I want to calculate a flux of a vector field $\vec F(x,y,z)=(2xy,y,x^2)$ through the surface $S$ that is the piece of the plane $z+x=4$ inside the cylinder $x^2+y^2=4x$. I used cylindrical coordinates to parameterize the surface. Then $x \to r\cos(\theta)+2$ and $y \to r\sin(\theta)$. So I'd parameterize the surface as
$$ \vec{r}(r,\theta) = \left< r\cos(\theta)+2, r\sin(\theta), 2 - r\cos(\theta) \right> $$
This way the bounds on the integral will be $0 \leq r \leq 2$ and $0 \leq \theta \leq 2\pi$.

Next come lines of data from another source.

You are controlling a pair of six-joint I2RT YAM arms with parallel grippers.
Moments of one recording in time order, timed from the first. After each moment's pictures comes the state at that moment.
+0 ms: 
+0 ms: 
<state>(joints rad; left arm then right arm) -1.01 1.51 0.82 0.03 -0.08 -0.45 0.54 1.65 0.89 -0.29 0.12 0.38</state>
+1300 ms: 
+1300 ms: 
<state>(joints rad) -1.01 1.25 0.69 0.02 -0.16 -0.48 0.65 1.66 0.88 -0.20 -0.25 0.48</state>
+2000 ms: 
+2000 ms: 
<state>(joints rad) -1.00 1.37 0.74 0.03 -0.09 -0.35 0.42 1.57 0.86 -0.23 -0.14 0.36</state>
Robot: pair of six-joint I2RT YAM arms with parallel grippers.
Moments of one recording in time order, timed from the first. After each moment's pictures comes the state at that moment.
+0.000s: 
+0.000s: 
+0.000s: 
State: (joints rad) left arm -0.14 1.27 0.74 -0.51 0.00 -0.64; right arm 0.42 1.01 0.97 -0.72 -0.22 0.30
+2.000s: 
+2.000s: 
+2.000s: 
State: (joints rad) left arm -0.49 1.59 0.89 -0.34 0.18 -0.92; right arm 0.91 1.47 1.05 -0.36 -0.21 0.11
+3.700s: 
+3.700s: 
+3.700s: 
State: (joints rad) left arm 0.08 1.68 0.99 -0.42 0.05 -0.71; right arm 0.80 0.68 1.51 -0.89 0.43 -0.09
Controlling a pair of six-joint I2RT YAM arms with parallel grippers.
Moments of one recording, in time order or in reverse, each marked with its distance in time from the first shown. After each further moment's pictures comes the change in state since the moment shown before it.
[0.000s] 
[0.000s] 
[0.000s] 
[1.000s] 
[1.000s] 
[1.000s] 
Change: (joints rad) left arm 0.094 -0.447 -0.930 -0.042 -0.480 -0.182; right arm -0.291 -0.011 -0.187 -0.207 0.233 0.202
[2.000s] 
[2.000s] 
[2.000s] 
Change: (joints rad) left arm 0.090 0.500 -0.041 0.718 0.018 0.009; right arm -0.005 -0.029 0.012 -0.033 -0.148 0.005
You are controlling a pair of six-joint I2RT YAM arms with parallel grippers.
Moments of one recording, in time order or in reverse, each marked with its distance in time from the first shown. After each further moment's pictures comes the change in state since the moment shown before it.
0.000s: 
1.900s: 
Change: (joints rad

The normal vector $\vec{N}$ is $$ \vec{N} = \vec{r}_{r} \times \vec{r}_{\theta} = \left| \begin{pmatrix} \widehat{i} & \widehat{j} & \widehat{k} \\ \cos \theta & \sin \theta & -\cos \theta \\ -r \sin \theta & r \cos \theta & r \sin \theta \\ \end{pmatrix} \right| = \langle r, 0,r\rangle, $$
Here I want to graph this surface and also I need to know how to indicate this normal vector on the graph.
I would also like to know if what I did so far is correct.